Collection entries:
+++

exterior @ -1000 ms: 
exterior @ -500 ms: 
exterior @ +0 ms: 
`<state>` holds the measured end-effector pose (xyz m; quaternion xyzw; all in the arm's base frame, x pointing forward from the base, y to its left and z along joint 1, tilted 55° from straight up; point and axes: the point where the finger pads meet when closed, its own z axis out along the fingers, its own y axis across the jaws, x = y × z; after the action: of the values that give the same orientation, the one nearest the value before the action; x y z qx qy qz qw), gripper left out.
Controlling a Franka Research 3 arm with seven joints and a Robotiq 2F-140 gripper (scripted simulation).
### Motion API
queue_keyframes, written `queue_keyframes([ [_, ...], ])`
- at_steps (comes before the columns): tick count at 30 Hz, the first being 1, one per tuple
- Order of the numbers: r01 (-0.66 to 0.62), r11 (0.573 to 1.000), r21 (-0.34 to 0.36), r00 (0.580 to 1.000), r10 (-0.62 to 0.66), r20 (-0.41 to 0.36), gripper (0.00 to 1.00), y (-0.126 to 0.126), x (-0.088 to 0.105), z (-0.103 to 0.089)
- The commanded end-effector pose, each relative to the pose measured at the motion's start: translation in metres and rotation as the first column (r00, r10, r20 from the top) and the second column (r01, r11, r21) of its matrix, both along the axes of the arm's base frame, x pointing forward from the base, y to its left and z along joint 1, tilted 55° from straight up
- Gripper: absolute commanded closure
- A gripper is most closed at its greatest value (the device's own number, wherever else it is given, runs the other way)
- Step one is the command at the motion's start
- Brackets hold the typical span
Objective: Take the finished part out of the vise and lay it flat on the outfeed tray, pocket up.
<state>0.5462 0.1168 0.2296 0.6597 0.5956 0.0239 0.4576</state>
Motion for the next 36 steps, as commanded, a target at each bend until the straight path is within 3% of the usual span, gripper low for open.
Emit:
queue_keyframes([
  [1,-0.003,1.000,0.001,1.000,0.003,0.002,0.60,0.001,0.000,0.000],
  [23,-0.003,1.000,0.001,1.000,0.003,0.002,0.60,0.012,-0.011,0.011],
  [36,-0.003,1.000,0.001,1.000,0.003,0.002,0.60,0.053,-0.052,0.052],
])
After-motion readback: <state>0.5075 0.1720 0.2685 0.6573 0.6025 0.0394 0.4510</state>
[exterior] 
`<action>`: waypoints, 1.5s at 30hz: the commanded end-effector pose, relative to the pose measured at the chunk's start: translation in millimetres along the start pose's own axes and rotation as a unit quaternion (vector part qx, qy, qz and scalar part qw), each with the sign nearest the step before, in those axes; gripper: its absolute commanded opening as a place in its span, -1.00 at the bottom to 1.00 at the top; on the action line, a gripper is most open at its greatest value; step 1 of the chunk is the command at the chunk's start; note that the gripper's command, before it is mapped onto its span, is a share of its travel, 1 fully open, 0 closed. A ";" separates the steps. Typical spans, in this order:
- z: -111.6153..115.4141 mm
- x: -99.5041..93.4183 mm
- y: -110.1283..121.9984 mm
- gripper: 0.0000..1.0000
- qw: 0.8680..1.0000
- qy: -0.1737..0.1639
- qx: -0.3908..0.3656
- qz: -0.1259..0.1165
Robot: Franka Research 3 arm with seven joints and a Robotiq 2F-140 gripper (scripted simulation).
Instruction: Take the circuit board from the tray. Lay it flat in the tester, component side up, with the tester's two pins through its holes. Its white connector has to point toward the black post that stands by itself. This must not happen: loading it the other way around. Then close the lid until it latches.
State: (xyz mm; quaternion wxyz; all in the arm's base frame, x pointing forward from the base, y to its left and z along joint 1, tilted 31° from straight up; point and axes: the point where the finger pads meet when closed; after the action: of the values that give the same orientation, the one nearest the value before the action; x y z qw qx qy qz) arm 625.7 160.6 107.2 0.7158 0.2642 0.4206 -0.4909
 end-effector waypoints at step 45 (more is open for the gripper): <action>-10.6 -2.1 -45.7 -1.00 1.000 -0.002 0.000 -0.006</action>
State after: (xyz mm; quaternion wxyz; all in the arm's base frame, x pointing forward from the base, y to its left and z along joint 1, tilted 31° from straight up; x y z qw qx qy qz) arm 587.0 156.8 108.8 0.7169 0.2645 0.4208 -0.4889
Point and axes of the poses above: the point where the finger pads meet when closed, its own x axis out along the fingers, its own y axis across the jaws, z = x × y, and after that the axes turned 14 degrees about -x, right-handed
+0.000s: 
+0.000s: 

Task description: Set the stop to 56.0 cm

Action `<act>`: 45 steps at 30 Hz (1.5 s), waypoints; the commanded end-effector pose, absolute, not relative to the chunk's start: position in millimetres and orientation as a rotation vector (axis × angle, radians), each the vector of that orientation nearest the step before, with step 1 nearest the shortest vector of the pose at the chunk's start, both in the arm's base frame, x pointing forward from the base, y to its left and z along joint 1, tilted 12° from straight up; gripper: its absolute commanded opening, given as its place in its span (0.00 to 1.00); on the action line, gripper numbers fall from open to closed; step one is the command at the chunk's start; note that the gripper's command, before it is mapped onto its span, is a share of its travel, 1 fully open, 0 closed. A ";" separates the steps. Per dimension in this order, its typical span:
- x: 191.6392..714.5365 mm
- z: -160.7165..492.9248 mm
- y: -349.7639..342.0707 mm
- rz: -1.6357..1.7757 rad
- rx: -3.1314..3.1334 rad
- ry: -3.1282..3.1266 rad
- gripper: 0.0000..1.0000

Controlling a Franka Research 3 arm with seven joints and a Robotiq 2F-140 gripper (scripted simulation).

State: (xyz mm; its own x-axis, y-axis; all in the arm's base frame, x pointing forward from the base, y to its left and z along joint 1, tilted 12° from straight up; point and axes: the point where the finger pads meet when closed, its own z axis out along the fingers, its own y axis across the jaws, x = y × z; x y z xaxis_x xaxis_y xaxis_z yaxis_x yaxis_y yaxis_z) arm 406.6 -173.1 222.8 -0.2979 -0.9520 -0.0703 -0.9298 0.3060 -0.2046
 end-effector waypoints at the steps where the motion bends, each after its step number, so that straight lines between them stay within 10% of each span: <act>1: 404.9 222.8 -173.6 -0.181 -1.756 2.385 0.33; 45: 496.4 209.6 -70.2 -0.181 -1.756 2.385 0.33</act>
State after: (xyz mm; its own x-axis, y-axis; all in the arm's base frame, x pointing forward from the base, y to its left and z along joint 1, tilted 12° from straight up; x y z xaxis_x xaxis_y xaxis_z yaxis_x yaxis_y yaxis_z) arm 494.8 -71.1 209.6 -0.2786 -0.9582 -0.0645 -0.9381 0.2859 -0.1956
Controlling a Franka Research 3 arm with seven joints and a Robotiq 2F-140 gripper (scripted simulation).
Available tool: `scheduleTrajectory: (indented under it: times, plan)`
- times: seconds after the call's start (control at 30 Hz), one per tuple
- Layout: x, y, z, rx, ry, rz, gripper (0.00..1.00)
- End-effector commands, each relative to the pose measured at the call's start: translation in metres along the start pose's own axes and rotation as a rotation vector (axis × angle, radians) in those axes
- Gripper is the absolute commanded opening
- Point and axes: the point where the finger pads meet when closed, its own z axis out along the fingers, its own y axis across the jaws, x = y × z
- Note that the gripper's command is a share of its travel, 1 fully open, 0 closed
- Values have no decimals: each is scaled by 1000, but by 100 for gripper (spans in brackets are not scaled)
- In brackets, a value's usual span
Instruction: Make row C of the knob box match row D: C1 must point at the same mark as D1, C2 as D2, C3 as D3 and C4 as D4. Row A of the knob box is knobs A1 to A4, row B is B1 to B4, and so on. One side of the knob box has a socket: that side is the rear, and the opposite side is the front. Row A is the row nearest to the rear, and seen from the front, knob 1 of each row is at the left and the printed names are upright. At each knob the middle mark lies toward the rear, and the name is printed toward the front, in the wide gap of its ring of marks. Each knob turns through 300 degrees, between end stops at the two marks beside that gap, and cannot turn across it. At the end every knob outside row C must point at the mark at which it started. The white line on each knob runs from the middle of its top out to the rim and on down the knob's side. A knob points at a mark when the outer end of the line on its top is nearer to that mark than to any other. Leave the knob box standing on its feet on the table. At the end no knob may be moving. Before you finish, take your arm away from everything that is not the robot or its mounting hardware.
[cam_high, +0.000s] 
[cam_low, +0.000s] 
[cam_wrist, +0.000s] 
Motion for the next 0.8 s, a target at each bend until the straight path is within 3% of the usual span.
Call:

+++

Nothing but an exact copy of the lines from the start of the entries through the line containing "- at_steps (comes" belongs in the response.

» Output for this exercise
exterior @ -1000 ms: 
exterior @ -500 ms: 
exterior @ +0 ms: 
`<state>` holds the measured end-effector pose (xyz m; quaternion xyzw; all in the arm's base frame, x pointing forward from the base, y to its left and z along joint 1, tilted 55° from straight up; point and axes: the point where the finger pads meet when closed, its own z axis out along the fingers, its own y axis across the jaws, x = y × z; after the action: of the values that give the same orientation, the one nearest the value before the action; x y z qx qy qz qw), gripper left out.
Controlling a Franka Research 3 arm with seven joints and a Robotiq 2F-140 gripper (scripted simulation).
### Motion API
queue_keyframes, written `queue_keyframes([ [_, ...], ])`
- at_steps (comes before the columns): tick count at 30 Hz, the first being 1, one per tuple

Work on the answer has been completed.